> _Task_
The response should contain all of the records, copied exactly, and none of the images.

Items listed in a dataset
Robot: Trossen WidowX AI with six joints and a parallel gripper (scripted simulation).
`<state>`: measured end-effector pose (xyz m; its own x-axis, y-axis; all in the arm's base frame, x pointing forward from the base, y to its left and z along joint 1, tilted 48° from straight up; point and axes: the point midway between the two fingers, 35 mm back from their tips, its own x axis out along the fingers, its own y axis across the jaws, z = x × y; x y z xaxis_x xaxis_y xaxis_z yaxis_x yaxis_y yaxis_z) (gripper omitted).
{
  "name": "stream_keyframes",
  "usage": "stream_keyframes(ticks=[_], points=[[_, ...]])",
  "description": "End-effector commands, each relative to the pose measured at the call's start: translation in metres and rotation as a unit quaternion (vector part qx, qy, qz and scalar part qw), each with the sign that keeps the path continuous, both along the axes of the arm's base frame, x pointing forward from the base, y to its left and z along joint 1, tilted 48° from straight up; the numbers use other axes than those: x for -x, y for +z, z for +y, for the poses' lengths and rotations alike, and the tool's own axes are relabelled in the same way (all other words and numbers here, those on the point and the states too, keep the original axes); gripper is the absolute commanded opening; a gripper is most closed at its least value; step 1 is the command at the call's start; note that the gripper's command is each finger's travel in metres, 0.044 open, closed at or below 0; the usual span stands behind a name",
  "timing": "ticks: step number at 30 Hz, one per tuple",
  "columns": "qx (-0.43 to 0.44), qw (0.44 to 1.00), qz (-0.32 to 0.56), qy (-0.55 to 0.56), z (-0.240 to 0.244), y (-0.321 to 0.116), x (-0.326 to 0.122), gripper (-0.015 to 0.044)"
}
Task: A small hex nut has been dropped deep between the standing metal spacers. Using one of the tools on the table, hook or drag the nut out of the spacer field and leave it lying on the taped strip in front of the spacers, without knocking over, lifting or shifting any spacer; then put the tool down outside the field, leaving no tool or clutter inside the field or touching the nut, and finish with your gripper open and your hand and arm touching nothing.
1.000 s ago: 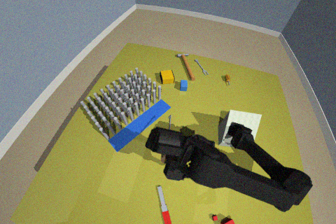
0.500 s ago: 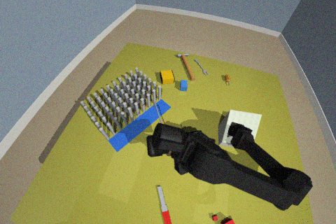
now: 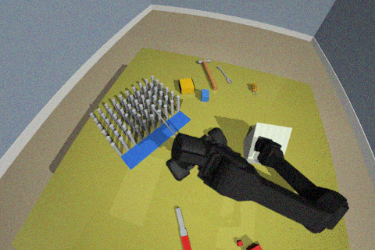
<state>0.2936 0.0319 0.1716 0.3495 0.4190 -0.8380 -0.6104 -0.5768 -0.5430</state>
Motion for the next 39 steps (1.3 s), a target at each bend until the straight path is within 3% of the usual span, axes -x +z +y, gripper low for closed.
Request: stream_keyframes(ticks=[1, 11, 39], points=[[0.033, 0.999, -0.024, 0.035, -0.007, -0.002, -0.001, 0.0000], [0.056, 0.995, -0.039, 0.067, -0.004, -0.011, -0.004, 0.0000], [0.051, 0.996, -0.041, 0.065, 0.105, -0.109, 0.010, 0.0000]])
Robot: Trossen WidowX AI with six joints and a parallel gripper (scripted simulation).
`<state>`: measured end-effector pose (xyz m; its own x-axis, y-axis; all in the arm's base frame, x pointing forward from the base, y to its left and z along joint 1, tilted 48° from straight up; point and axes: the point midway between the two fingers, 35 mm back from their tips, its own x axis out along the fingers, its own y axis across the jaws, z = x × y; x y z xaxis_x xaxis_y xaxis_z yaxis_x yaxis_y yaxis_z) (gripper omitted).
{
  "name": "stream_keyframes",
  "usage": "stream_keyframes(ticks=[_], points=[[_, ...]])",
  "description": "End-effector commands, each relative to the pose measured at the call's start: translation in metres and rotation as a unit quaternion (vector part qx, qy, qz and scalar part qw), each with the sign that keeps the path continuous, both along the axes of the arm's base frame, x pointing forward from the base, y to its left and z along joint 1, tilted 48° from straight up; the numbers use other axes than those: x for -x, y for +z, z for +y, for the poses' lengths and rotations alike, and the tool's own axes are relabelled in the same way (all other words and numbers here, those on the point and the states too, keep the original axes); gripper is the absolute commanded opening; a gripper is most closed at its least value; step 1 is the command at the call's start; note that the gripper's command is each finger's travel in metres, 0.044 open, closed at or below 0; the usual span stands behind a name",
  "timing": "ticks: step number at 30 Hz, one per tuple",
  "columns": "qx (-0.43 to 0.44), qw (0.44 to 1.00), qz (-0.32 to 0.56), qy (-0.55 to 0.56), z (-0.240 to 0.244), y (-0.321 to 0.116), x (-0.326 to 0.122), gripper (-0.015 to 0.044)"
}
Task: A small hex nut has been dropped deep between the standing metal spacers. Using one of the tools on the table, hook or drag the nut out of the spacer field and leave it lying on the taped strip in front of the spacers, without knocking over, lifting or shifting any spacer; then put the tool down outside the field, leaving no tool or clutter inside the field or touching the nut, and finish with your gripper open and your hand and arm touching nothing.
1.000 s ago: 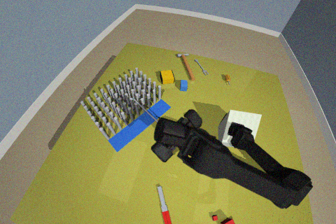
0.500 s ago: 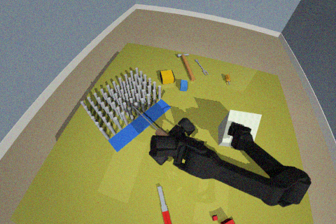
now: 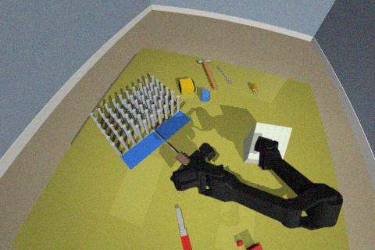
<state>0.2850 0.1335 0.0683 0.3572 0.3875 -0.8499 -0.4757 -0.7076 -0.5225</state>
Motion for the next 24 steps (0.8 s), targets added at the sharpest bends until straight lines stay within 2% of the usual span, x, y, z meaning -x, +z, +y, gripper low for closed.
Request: stream_keyframes(ticks=[1, 24], points=[[0.001, 1.000, -0.003, -0.007, 0.004, -0.005, 0.002, 0.0000], [0.001, 1.000, -0.003, -0.007, 0.001, -0.010, -0.009, 0.0000]])
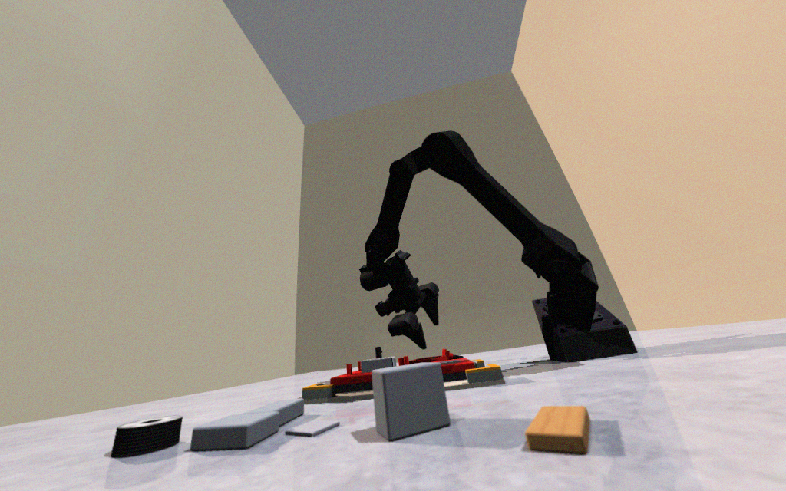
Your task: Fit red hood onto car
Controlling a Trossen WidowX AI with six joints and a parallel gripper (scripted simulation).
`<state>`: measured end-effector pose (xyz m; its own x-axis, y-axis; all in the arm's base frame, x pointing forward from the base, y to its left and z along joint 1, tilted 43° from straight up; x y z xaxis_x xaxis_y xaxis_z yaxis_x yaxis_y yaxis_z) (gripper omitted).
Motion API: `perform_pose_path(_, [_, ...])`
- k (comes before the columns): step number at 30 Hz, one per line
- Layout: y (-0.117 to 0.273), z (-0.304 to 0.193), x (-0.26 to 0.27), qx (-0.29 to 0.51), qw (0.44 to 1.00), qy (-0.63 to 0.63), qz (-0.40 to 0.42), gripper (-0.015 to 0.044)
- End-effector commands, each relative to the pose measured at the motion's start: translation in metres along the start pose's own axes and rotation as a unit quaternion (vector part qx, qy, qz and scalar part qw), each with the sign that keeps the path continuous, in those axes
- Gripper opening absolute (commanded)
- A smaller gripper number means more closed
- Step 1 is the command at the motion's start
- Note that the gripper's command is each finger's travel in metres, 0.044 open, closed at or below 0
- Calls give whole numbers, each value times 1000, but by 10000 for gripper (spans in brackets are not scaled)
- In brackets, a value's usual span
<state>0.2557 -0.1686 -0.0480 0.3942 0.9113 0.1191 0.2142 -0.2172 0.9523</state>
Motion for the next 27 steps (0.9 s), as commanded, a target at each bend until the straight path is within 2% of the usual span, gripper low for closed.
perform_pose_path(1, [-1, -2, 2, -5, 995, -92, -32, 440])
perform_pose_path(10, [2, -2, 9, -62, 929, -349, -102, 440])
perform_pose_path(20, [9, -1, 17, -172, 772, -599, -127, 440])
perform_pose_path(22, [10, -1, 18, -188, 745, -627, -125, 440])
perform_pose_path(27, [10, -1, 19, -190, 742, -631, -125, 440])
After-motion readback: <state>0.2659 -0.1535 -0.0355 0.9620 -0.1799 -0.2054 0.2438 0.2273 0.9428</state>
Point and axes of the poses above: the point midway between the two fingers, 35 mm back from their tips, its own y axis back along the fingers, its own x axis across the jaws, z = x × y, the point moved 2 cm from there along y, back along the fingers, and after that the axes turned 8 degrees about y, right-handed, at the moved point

> _The completed task_
Robot: Trossen WidowX AI with six joints and a parallel gripper (scripted simulation).
`<state>`: measured end-effector pose (xyz m; its own x-axis, y-axis; all in the arm's base frame, x pointing forward from the base, y to its left and z along joint 1, tilted 48° from straight up; point and axes: the point midway between the two fingers, 35 mm back from their tips, its own x axis out along the fingers, its own y axis across the jaws, z = x × y; x y z xaxis_x xaxis_y xaxis_z yaxis_x yaxis_y yaxis_z) (gripper omitted).
{
  "name": "stream_keyframes",
  "usage": "stream_keyframes(ticks=[_], points=[[_, ...]])",
  "description": "End-effector commands, each relative to the pose measured at the call's start: translation in metres and rotation as a unit quaternion (vector part qx, qy, qz and scalar part qw), each with the sign that keeps the path continuous, both along the axes of the arm's base frame, x pointing forward from the base, y to its left and z along joint 1, tilted 48° from straight up; the numbers use other axes than those: x for -x, y for +z, z for +y, for the poses' lengths and rotations alike, and the tool's own axes are relabelled in the same way (all other words and numbers here, those on the point and the states too, keep the original axes); gripper is the absolute commanded opening; a gripper is most closed at its least value; step 1 is the command at the call's start; note that the gripper's command is each finger's travel in metres, 0.044 open, closed at or below 0; the usual span stands behind a name",
  "timing": "ticks: step number at 30 Hz, one per tuple",
  "columns": "qx (-0.43 to 0.44), qw (0.44 to 1.00), qz (-0.32 to 0.56), qy (-0.55 to 0.56), z (-0.240 to 0.244), y (-0.321 to 0.116), x (-0.326 to 0.122), gripper (-0.015 to 0.044)"
}
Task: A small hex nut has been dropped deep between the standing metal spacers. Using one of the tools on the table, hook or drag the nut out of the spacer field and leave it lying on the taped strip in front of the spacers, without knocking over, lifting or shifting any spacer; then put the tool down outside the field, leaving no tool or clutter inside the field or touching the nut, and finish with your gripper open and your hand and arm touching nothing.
1.000 s ago: 
0.500 s ago: 
now: 
<state>0.2936 0.0319 0.1716 0.3495 0.4190 -0.8380 -0.6104 -0.5768 -0.5430</state>
Motion for the next 39 steps (1.3 s), a target at each bend until the straight path is within 3% of the usual span, axes -x +z +y, gripper low for closed.
Request: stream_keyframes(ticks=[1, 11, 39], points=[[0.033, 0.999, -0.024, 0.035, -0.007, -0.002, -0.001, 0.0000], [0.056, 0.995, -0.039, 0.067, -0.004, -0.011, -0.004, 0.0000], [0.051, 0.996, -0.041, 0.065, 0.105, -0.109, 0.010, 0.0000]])
Robot: Trossen WidowX AI with six joints and a parallel gripper (scripted simulation).
`<state>`: measured end-effector pose (xyz m; its own x-axis, y-axis; all in the arm's base frame, x pointing forward from the base, y to its left and z along joint 1, tilted 48° from straight up; point and axes: the point midway between the two fingers, 35 mm back from their tips, its own x axis out along the fingers, its own y axis across the jaws, z = x × y; x y z xaxis_x xaxis_y xaxis_z yaxis_x yaxis_y yaxis_z) (gripper omitted).
{
  "name": "stream_keyframes",
  "usage": "stream_keyframes(ticks=[_], points=[[_, ...]])",
  "description": "End-effector commands, each relative to the pose measured at the call's start: translation in metres and rotation as a unit quaternion (vector part qx, qy, qz and scalar part qw), each with the sign that keeps the path continuous, both along the axes of the arm's base frame, x pointing forward from the base, y to its left and z along joint 1, tilted 48° from straight up; the numbers use other axes than those: x for -x, y for +z, z for +y, for the poses' lengths and rotations alike, and the tool's own axes are relabelled in the same way (all other words and numbers here, those on the point and the states too, keep the original axes); gripper is the absolute commanded opening; a gripper is most closed at its least value; step 1 is the command at the call's start; note that the gripper's command is each finger's travel in metres, 0.044 open, closed at or below 0; the usual span stands behind a name",
  "timing": "ticks: step number at 30 Hz, one per tuple",
  "columns": "qx (-0.43 to 0.44), qw (0.44 to 1.00), qz (-0.32 to 0.56), qy (-0.55 to 0.56), z (-0.240 to 0.244), y (-0.321 to 0.116), x (-0.326 to 0.122), gripper (-0.015 to 0.044)"
}
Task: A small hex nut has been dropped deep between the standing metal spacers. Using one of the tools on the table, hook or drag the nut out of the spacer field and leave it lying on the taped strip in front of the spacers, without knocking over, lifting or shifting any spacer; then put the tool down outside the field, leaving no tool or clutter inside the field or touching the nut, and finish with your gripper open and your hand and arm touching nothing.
1.000 s ago: 
0.500 s ago: 
now: 
<state>0.2850 0.1335 0.0683 0.3572 0.3875 -0.8499 -0.4757 -0.7076 -0.5225</state>
Motion for the next 24 steps (0.8 s), targets added at the sharpest bends until straight lines stay within 2% of the usual span, x, y, z meaning -x, +z, +y, gripper low for closed.
Request: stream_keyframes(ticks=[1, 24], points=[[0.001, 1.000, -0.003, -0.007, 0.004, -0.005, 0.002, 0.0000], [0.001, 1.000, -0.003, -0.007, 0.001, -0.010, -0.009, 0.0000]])
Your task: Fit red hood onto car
Controlling a Trossen WidowX AI with six joints and a parallel gripper (scripted simulation).
`<state>`: measured end-effector pose (xyz m; its own x-axis, y-axis; all in the arm's base frame, x pointing forward from the base, y to its left and z along joint 1, tilted 43° from straight up; x y z xaxis_x xaxis_y xaxis_z yaxis_x yaxis_y yaxis_z) (gripper omitted).
Motion API: `perform_pose_path(_, [_, ...])`
- k (comes before the columns): step number at 30 Hz, one per line
- Layout: y (-0.117 to 0.273), z (-0.304 to 0.193), x (-0.26 to 0.27), qx (-0.29 to 0.51), qw (0.44 to 1.00), qy (-0.63 to 0.63), qz (-0.40 to 0.42), gripper (-0.015 to 0.044)
- End-effector commands, each relative to the pose measured at the motion's start: translation in metres along the start pose's own axes and rotation as a unit quaternion (vector part qx, qy, qz and scalar part qw), each with the sign that keeps the path continuous, in those axes
- Gripper opening absolute (commanded)
- A smaller gripper number means more closed
- Step 1 is the command at the motion's start
- Note that the gripper's command is each finger's travel in metres, 0.044 open, closed at or below 0
- Calls give whole numbers, each value times 1000, but by 10000 for gripper (spans in brackets are not scaled)
- In brackets, a value's usual span
<state>0.2557 -0.1686 -0.0480 0.3942 0.9113 0.1191 0.2142 -0.2172 0.9523</state>
Motion for the next 27 steps (0.9 s), as commanded, a target at each bend until the straight path is within 2% of the usual span, gripper low for closed.
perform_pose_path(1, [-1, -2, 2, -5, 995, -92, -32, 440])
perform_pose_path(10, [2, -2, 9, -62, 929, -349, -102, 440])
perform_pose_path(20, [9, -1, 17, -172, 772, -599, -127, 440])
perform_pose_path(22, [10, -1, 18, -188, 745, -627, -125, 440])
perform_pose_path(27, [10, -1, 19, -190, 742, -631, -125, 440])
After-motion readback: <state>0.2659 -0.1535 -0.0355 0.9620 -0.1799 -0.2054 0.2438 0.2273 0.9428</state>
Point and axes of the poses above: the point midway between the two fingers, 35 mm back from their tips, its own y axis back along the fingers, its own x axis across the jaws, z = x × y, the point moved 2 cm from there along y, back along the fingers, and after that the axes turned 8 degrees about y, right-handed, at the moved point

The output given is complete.